Antonio Carbajal, the only Mexican footballer to play in five World Cups, shared a team with the young composer and, as he revealed in an interview, "when we least thought about it, we turned around and he was gone. Inspiration would come to him and he would go to write there."

It didn't take long for Jiménez to abandon his place under the arches to try his luck as a waiter in several canteens. That's where his relationship with music began: he wrote his first lyrics and learned from the best mariachis in the capital. In 1948, accompanied by the trio Los Rebeldes, he made his radio debut and two years later, he released Yo, the first of a long list of recognized hits with more than 100 international awards, including 16 gold records.
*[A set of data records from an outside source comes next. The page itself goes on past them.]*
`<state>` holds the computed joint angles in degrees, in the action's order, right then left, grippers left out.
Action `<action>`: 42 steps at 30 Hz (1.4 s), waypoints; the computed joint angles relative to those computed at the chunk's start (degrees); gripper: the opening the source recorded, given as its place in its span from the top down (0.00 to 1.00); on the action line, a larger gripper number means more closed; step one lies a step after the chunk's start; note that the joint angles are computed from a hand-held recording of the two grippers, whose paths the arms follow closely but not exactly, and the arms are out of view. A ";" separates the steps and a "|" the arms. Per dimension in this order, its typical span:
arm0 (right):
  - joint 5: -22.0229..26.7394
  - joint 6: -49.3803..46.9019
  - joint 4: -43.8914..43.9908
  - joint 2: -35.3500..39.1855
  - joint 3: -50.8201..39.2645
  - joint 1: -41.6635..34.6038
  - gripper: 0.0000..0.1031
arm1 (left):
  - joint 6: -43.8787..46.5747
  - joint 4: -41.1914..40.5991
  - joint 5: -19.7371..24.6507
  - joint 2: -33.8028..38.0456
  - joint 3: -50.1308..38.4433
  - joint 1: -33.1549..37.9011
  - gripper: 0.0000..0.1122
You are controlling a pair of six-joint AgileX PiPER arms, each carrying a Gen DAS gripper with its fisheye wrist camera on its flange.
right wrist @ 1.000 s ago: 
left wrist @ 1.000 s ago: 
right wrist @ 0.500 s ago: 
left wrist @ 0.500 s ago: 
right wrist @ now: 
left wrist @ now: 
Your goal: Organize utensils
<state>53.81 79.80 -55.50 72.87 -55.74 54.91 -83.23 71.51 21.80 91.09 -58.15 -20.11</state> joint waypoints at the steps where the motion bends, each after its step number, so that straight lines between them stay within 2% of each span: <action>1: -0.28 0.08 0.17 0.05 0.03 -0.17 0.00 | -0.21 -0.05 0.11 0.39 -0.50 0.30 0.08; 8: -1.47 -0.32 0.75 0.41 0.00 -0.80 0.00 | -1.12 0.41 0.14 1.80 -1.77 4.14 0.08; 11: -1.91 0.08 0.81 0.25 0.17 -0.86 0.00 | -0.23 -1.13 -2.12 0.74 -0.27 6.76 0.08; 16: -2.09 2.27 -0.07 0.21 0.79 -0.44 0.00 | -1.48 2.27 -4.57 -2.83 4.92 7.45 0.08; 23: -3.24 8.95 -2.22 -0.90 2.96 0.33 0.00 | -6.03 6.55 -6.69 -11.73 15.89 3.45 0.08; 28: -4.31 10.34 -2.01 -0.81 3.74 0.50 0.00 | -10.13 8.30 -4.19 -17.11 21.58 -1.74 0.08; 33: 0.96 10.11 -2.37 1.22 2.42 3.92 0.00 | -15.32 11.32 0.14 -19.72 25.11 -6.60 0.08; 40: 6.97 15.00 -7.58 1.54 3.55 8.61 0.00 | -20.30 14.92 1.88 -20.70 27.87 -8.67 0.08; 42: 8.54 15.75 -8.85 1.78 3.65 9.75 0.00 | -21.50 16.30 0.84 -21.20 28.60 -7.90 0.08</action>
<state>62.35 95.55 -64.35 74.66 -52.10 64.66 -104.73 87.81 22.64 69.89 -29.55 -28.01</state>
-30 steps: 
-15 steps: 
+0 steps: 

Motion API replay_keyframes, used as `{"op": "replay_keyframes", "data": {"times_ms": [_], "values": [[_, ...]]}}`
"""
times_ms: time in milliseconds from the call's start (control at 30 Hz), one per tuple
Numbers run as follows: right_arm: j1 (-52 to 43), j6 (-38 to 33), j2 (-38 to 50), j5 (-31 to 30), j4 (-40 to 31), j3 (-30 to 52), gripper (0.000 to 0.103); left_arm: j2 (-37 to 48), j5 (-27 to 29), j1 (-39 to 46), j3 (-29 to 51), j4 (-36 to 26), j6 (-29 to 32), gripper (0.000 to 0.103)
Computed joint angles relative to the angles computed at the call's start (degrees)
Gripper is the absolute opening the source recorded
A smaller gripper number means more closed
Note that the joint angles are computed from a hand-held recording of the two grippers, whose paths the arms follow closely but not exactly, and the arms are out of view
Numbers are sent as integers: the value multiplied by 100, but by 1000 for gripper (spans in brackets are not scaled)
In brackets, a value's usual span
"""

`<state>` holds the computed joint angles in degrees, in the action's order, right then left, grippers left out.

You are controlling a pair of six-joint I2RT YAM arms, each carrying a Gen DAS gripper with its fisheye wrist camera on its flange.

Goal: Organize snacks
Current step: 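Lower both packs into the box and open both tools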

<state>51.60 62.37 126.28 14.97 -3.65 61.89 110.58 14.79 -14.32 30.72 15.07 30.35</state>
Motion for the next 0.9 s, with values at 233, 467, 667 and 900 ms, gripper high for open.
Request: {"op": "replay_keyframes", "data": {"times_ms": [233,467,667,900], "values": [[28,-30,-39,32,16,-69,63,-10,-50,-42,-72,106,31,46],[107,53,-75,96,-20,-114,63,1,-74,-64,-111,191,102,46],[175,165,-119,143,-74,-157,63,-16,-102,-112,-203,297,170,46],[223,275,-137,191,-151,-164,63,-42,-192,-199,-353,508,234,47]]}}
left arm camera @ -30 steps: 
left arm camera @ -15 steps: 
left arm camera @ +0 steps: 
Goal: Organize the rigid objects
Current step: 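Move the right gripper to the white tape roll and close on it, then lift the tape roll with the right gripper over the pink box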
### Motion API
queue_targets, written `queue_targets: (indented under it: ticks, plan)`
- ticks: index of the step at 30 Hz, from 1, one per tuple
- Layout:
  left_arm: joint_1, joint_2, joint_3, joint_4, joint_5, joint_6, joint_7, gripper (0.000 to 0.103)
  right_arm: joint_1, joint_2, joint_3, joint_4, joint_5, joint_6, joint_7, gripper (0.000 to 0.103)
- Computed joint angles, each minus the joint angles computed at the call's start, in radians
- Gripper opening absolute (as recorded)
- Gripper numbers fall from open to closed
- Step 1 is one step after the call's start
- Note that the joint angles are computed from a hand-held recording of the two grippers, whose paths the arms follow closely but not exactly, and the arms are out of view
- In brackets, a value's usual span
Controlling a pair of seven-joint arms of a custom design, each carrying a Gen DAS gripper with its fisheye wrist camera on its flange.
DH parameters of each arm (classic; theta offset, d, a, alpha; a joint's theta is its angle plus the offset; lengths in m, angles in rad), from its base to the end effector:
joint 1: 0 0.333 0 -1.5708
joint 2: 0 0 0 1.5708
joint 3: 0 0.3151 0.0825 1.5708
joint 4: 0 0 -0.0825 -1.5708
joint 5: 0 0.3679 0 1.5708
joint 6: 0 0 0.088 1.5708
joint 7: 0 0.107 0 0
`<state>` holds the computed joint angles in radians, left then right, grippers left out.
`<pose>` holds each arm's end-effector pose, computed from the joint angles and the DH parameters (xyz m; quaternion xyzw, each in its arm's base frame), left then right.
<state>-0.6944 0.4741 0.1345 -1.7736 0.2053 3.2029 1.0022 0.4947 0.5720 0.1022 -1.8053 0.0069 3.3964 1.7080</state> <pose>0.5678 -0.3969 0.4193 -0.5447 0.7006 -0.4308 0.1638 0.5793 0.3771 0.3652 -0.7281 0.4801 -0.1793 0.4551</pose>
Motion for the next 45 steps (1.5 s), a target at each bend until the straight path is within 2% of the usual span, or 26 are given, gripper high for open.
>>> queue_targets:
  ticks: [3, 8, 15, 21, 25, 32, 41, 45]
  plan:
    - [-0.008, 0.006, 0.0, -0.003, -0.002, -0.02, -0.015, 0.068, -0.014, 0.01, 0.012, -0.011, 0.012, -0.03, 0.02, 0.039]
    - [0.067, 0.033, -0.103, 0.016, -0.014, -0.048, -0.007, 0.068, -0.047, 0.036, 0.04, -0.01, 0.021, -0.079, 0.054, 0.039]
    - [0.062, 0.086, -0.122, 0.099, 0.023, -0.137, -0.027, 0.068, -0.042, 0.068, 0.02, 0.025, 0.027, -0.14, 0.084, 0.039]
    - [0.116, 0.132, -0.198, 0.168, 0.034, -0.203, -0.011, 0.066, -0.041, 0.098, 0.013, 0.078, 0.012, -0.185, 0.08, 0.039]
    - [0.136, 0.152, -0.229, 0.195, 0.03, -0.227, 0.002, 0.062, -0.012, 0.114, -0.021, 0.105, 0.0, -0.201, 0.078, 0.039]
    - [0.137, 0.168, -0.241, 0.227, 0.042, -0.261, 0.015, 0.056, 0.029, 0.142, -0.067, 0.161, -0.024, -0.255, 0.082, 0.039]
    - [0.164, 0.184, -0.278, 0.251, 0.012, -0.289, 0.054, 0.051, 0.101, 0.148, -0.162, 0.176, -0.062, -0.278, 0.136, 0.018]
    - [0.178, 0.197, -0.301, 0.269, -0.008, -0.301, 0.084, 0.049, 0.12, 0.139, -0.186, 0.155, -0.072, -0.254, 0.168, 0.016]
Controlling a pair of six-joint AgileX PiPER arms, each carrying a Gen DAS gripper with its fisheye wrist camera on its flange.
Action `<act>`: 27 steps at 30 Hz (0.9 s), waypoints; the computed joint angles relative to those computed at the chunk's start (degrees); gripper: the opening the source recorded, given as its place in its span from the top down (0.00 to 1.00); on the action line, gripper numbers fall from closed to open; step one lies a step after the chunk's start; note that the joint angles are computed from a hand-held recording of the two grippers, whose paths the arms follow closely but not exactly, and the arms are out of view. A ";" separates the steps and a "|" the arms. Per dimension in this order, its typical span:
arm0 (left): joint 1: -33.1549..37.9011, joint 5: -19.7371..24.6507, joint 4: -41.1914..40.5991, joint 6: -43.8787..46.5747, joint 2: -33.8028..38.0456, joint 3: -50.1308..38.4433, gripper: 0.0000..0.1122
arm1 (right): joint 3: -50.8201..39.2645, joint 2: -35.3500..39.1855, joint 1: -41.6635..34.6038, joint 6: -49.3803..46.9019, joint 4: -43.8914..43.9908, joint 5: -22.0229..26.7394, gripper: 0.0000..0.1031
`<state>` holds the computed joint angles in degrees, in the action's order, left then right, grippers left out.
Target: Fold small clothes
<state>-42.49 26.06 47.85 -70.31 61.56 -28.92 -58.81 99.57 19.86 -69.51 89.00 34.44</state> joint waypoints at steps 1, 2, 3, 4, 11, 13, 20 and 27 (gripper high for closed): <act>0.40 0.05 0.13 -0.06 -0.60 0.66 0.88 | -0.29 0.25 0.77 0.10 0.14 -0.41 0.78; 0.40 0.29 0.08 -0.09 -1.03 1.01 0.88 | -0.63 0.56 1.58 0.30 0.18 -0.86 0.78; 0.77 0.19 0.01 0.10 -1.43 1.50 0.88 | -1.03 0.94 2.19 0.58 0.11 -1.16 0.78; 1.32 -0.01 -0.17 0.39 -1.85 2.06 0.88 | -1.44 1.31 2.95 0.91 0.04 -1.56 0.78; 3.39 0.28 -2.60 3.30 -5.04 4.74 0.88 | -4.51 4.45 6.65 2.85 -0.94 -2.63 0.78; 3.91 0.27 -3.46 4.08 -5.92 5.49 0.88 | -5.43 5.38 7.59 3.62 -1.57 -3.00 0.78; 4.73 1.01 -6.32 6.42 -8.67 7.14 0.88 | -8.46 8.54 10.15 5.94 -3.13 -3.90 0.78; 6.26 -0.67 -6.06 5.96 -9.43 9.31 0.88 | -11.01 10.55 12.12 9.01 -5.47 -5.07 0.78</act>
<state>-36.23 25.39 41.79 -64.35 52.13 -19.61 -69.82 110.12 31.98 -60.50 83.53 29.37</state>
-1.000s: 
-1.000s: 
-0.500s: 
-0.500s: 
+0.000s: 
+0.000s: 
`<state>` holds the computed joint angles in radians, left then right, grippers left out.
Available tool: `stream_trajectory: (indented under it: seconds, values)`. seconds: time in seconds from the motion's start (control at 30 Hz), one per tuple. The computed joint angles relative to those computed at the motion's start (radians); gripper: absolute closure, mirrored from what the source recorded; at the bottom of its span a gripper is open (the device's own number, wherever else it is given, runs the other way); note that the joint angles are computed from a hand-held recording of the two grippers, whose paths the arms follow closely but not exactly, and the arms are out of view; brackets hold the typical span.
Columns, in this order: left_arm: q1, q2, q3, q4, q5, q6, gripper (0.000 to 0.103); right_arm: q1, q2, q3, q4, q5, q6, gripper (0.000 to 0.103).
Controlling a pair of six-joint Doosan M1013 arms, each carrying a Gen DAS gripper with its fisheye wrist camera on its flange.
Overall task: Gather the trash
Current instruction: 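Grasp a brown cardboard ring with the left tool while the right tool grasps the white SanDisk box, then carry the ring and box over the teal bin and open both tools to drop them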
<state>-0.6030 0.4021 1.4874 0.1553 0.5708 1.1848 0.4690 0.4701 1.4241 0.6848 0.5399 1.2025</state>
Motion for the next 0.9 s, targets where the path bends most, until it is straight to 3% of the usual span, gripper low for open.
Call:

Singer José Alfredo Jiménez with his guitarArchive

Joaquín Sabina explained that with José Alfredo Jiménez "what happens with the greats of song happens: you do know who he is, but you don't know that you know him". The great artists of his time fought over his compositions, which covered a wide range of genres, such as the bolero, the corrido, the ballad or the huapango. Among others, he wrote lyrics for Jorge Negrete, Pedro Infante, Javier Solís and the Spanish María Dolores Pradera. In the book When They Talk to You About Love and Illusions, the writer Juan Villoro argues that in Jiménez's songs "Mexico could see itself in the mirror. The resentment, the spite, the painful nostalgia, the revenge, the romantic idolatry, the unbridled need to love, the desire to cry to heart's content!" The singer also participated in several films of the golden age of Mexican cinema, such as Poker of Aces (1952) or Midnight Guitars (1958).

THE INHERITANCE

Jimenez was married three times and had six children, although only his firstborn followed in his footsteps in music, until he died two years ago of a heart attack. Currently, more than 30 relatives are fighting for the unknown and millionaire inheritance of the patron saint of the cantinas, which continues to grow thanks to the royalties of his compositions. Jiménez decided to leave his mother, siblings and nephews, as well as his third wife, Paloma Galván, as beneficiaries. Several of those people have already died, and that is why there are more than 30 heirs who are creditors of that fortune.

José Alfredo Jiménez and the Calaveras TrioArchive

The excesses with alcohol turned the last months of the artist's life into a real hell, bedridden in a hospital, suffering fainting spells and intense abdominal pains. Knowing that his death was imminent allowed him to make decisions about how he would have to be fired.

He refused to be buried in a pre-eminent place in the capital. He wanted to be in his hometown. His last will was fulfilled and these days, hundreds of followers have come to pay tribute to his grave, located under a huge multicolored structure in the shape of a charro hat, where you can read, as in the lyrics of his popular song Camino de Guanajuato: "Life is worth nothing."